> [Problem requirements]: Without including the images, transcribe each record precisely as it appears below.

_ _ _

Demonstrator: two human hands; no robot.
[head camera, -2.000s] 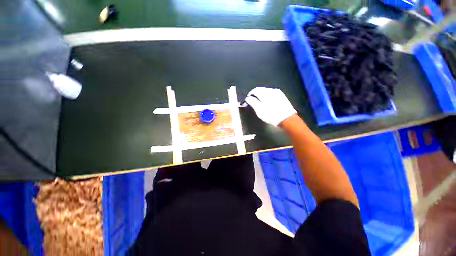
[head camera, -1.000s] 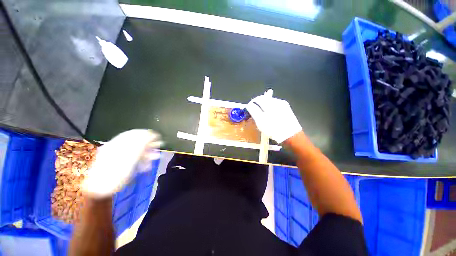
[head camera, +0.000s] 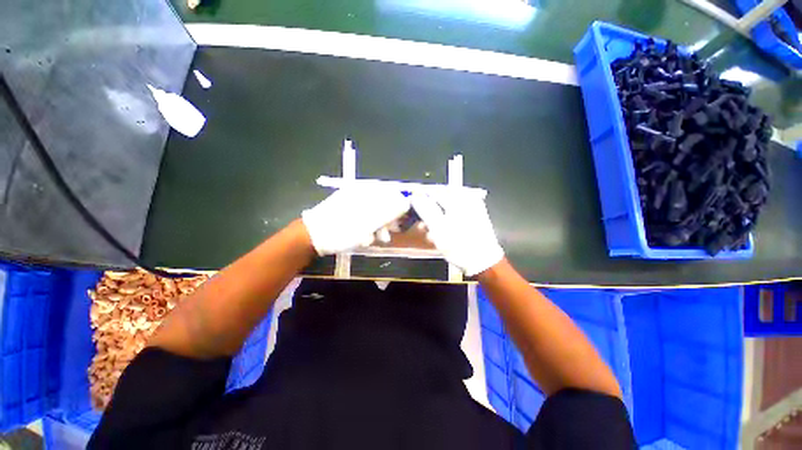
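Note:
My left hand (head camera: 356, 220) and my right hand (head camera: 462, 224), both in white gloves, meet over the tan pad (head camera: 411, 237) framed by white tape (head camera: 349, 163). Their fingertips come together at the blue fixture (head camera: 406, 194), of which only a sliver shows. A small dark part (head camera: 410, 217) shows between the fingers of both hands. The gloves hide most of the pad, and I cannot tell whether a tan part is in the left fingers.
A blue bin (head camera: 609, 167) heaped with black parts (head camera: 681, 145) stands at right. A bin of tan parts (head camera: 132, 316) is below the bench at left. A white squeeze bottle (head camera: 180, 112) and a black cable (head camera: 66, 189) lie on the grey sheet. Empty blue crates (head camera: 686, 352) are at lower right.
My left hand has moved from above the tan parts bin to the pad and met my right hand. My right hand has stayed by the fixture since a second ago, after coming in from its right.

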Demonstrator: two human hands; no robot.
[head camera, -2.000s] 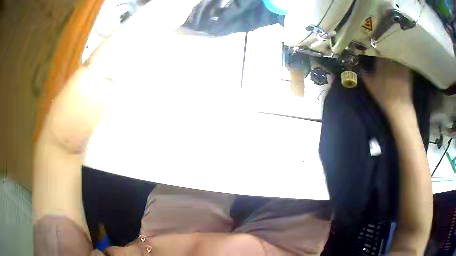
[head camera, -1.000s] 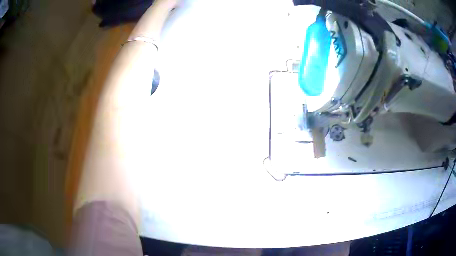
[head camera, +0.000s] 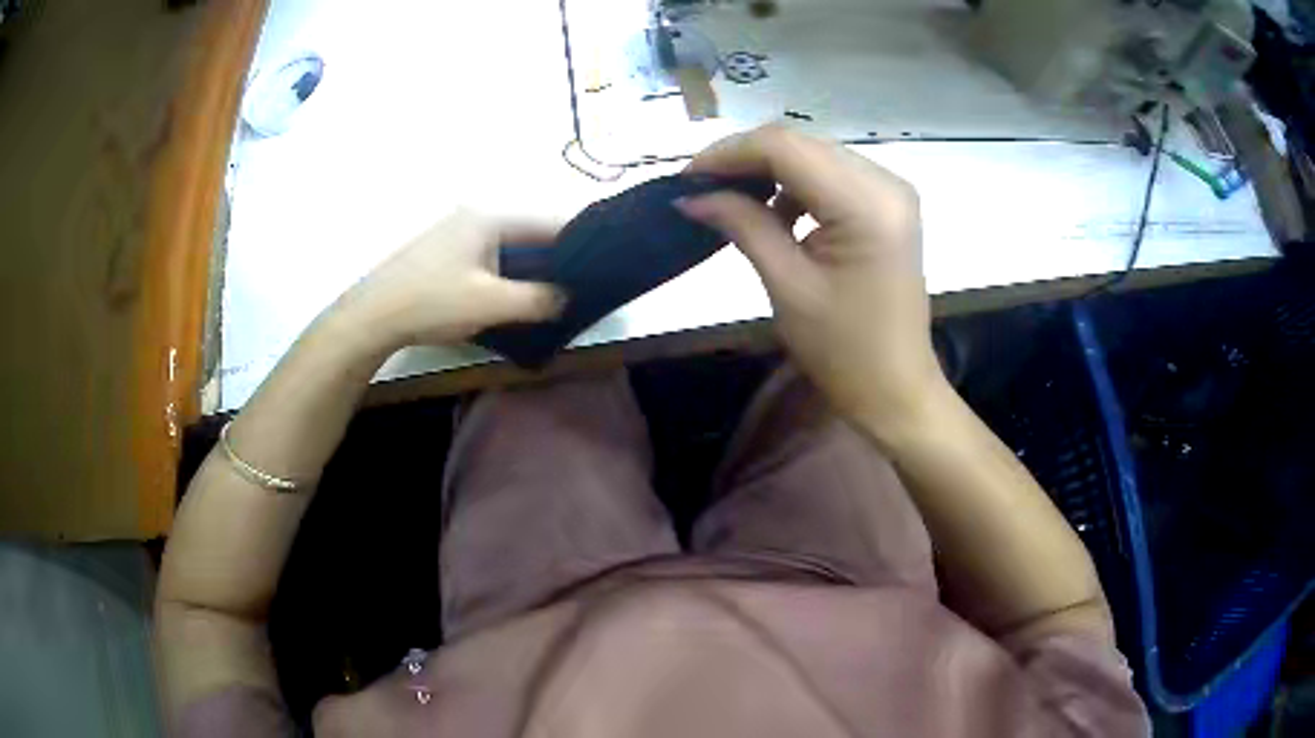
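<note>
A matte black cloth piece (head camera: 620, 252), short and roughly palm-wide, is held in both hands above the front edge of the white table. My left hand (head camera: 469, 281) grips its left end, fingers behind and thumb in front; this hand is slightly blurred. My right hand (head camera: 822, 231) pinches its upper right end between thumb and fingers. The cloth slants from lower left to upper right. Part of its left end is hidden by my left fingers.
The white table (head camera: 361, 188) has a tan plate (head camera: 698, 92) and a thin dark loop (head camera: 589, 162) beyond the hands. A round pale dish (head camera: 284, 95) lies far left. Green-handled snips (head camera: 1223, 179) lie at the right. A dark blue basket (head camera: 1132, 490) stands right of the lap.
My left hand has come back from the far left, and both hands now hold a small black piece. The view has tilted down towards the lap. The large black cloth is gone from the table.
</note>
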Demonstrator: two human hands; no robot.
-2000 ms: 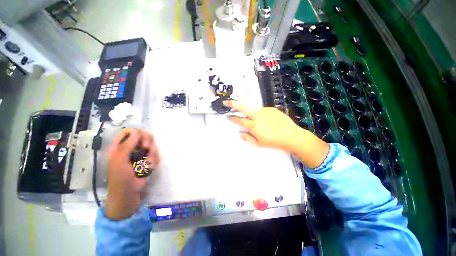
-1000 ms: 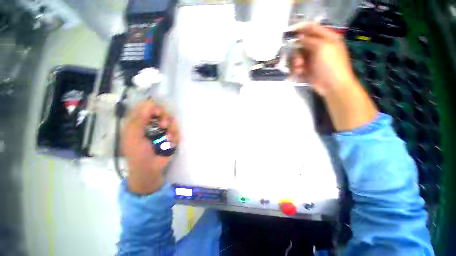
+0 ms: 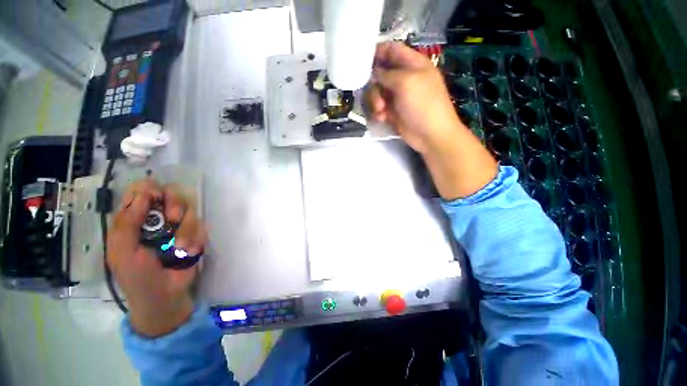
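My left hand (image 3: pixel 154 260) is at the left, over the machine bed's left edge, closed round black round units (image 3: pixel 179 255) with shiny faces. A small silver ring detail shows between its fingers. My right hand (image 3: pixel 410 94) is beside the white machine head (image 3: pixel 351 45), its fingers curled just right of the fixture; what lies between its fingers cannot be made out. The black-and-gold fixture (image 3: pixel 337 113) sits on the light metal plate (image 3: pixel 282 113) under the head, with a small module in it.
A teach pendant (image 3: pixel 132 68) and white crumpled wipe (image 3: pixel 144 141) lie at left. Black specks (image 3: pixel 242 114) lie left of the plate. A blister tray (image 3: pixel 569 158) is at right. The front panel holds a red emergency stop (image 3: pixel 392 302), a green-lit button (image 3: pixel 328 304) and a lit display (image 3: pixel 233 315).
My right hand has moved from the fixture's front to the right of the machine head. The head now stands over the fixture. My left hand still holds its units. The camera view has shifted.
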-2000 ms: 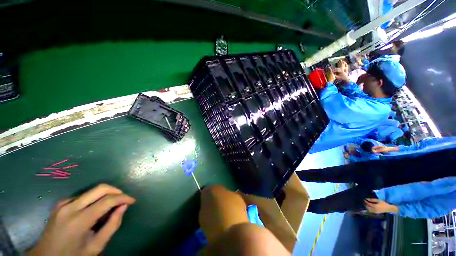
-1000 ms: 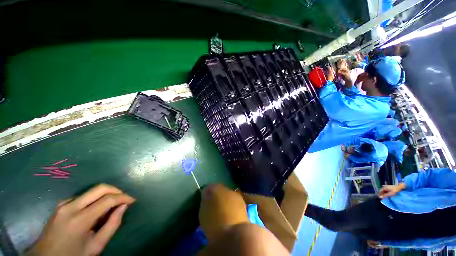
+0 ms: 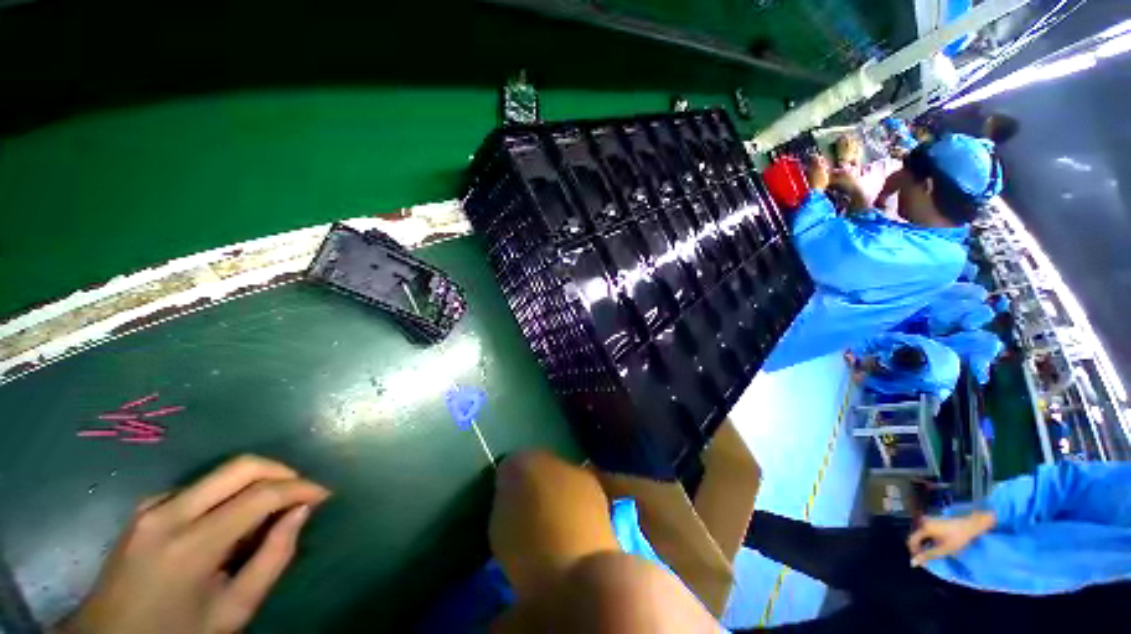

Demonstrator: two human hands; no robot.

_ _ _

> [Expected answer]:
Demonstrator: two human hands; no robot.
[head camera, -2.000s] 
[head camera, -1.000s] 
[head camera, +0.000s] 
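Note:
My left hand (head camera: 356, 220) and my right hand (head camera: 462, 224), both in white gloves, meet over the tan pad (head camera: 411, 237) framed by white tape (head camera: 349, 163). Their fingertips come together at the blue fixture (head camera: 406, 194), of which only a sliver shows. A small dark part (head camera: 410, 217) shows between the fingers of both hands. The gloves hide most of the pad, and I cannot tell whether a tan part is in the left fingers.
A blue bin (head camera: 609, 167) heaped with black parts (head camera: 681, 145) stands at right. A bin of tan parts (head camera: 132, 316) is below the bench at left. A white squeeze bottle (head camera: 180, 112) and a black cable (head camera: 66, 189) lie on the grey sheet. Empty blue crates (head camera: 686, 352) are at lower right.
My left hand has moved from above the tan parts bin to the pad and met my right hand. My right hand has stayed by the fixture since a second ago, after coming in from its right.
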
Demonstrator: two human hands; no robot.
[head camera, -2.000s] 
[head camera, -1.000s] 
[head camera, +0.000s] 
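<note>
A matte black cloth piece (head camera: 620, 252), short and roughly palm-wide, is held in both hands above the front edge of the white table. My left hand (head camera: 469, 281) grips its left end, fingers behind and thumb in front; this hand is slightly blurred. My right hand (head camera: 822, 231) pinches its upper right end between thumb and fingers. The cloth slants from lower left to upper right. Part of its left end is hidden by my left fingers.
The white table (head camera: 361, 188) has a tan plate (head camera: 698, 92) and a thin dark loop (head camera: 589, 162) beyond the hands. A round pale dish (head camera: 284, 95) lies far left. Green-handled snips (head camera: 1223, 179) lie at the right. A dark blue basket (head camera: 1132, 490) stands right of the lap.
My left hand has come back from the far left, and both hands now hold a small black piece. The view has tilted down towards the lap. The large black cloth is gone from the table.
</note>
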Demonstrator: two human hands; no robot.
-2000 ms: 
-1000 ms: 
+0 ms: 
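My left hand (image 3: pixel 154 260) is at the left, over the machine bed's left edge, closed round black round units (image 3: pixel 179 255) with shiny faces. A small silver ring detail shows between its fingers. My right hand (image 3: pixel 410 94) is beside the white machine head (image 3: pixel 351 45), its fingers curled just right of the fixture; what lies between its fingers cannot be made out. The black-and-gold fixture (image 3: pixel 337 113) sits on the light metal plate (image 3: pixel 282 113) under the head, with a small module in it.
A teach pendant (image 3: pixel 132 68) and white crumpled wipe (image 3: pixel 144 141) lie at left. Black specks (image 3: pixel 242 114) lie left of the plate. A blister tray (image 3: pixel 569 158) is at right. The front panel holds a red emergency stop (image 3: pixel 392 302), a green-lit button (image 3: pixel 328 304) and a lit display (image 3: pixel 233 315).
My right hand has moved from the fixture's front to the right of the machine head. The head now stands over the fixture. My left hand still holds its units. The camera view has shifted.
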-2000 ms: 
-1000 ms: 
+0 ms: 

Demonstrator: two human hands; no robot.

This answer requires no further additions.